Além da sobrecarga de trabalho pela falta de pessoal, atendentes comerciais sofrem por conta dos diversos problemas do novo sistema SAP-HANNA – também implementado na gestão Tarcísio. Empregados buscam os sindicatos diariamente para reclamar de bugs e outros problemas operacionais surgidos – como dificuldades de consumidores para pagamento das faturas com códigos de barras, adiamento de débito automático sem aviso prévio aos clientes e outras operações que necessitariam um treinamento mais adequado aos trabalhadores e que foi negligenciado pela gestão Tarcísio e toda a Diretoria. O alerta foi dado pelo jornal Linha Viva desde o mês de março (a partir da edição 1600, capa abaixo), mas, novamente, ignorado pela Direção da companhia. 

A situação na Celesc está tão grave, que até mesmo  jovens aprendizes – menores de idade – estão sofrendo na linha de frente da empresa com a indignação dos consumidores.
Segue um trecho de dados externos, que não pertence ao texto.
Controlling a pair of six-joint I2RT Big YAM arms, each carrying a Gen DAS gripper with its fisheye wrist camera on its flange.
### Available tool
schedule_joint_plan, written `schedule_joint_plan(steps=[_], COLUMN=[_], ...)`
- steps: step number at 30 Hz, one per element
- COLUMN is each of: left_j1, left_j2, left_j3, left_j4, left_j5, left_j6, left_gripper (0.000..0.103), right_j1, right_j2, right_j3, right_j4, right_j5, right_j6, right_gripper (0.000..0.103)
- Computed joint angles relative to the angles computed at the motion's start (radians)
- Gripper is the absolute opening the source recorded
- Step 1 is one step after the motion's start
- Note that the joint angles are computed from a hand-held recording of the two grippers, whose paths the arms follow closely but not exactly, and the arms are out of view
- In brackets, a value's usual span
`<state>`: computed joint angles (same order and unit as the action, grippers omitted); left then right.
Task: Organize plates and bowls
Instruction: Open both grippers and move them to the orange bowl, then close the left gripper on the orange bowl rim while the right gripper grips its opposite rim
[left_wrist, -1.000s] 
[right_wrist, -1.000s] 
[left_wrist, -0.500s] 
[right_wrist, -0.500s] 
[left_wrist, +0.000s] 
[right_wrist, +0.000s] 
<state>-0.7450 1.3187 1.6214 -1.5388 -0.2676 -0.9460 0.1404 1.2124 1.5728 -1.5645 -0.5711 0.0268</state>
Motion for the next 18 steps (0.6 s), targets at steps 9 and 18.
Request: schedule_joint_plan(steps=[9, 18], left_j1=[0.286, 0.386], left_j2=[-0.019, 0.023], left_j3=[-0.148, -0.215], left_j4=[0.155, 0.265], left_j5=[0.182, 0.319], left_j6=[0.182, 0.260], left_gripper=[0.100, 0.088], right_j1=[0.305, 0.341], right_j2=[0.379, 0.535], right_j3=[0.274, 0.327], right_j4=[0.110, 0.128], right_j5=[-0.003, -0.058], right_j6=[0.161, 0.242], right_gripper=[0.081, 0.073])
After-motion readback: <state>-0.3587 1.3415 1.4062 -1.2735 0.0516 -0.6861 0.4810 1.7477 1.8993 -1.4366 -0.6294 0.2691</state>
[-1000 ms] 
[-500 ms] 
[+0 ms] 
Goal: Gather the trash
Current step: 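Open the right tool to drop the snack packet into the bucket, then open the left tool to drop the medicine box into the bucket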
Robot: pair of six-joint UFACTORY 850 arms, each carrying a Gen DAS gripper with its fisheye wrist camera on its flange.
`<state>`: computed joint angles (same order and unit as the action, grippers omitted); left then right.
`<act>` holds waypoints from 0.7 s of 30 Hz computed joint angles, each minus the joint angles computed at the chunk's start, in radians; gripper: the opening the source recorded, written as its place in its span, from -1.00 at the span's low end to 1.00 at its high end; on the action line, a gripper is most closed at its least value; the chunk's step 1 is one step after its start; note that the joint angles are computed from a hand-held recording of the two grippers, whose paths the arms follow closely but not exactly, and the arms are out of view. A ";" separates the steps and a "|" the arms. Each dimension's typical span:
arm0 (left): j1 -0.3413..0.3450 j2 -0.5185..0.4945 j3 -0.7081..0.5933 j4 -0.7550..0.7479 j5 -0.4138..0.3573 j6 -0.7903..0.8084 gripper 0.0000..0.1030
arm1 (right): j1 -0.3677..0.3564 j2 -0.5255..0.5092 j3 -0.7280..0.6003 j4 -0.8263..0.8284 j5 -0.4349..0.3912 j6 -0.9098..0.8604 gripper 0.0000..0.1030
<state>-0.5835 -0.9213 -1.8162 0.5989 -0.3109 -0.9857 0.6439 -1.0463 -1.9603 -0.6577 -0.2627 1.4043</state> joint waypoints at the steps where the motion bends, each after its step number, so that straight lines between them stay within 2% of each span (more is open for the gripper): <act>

Há relato de uma jovem que ficou tão estressada com a revolta dos clientes, que passou mal no local de trabalho.

A Intercel buscou a Direção da Celesc diversas vezes – desde antes da virada de chave dos sistemas -, primeiro alertando para os riscos da mudança e pedindo um adiamento e depois cobrando soluções para os problemas criados.

Outro questionamento comum entre a categoria é a falta de preparo da gestão Tarcísio para comunicar a população sobre os problemas que surgiriam com a mudança de sistemas. Apesar de ter realizado uma boa campanha prévia em jornais e em TV, a Celesc teria diversas outras possibilidades de se comunicar com a população – com orientações na própria fatura de energia, por SMS ou e-mail dos consumidores. Além disso, ao contrário do que se viu em gestões anteriores, quando o presidente da companhia dava a cara a tapa em diversas crises que envolveram o nome da empresa, Tarcísio se esconde, não explica os fatos à população e deixa que a equipe de comunicação da empresa faça o trabalho que deveria ser seu.

Por fim, não apenas o atendimento comercial vive um momento exacerbado de estresse. Eletricistas da Agência Regional Florianópolis vêm se desdobrando para dar conta de plantões e horas extras intermináveis. É que a empresa terceirizada que auxiliava as equipes de emergência teve seu contrato encerrado no mês passado. Como Tarcísio se nega a contratar novos eletricistas em quantidade suficiente – e sempre aposta no pior cenário para a empresa -, os eletricistas estão adoecendo para dar conta do recado e evitar que a imagem da empresa se deteriore ainda mais. 

A gestão Tarcísio está marcada como a gestão que apostou no caos. Faltam empregados, falta material, faltam camionetes suficientes para fazer um atendimento digno à população. Não é preciso ser vidente para vislubrar o futuro: presidente e Diretoria omissos, consequente queda na qualidade dos serviços e a justificativa para a privatização está pronta para ser colocada em prática.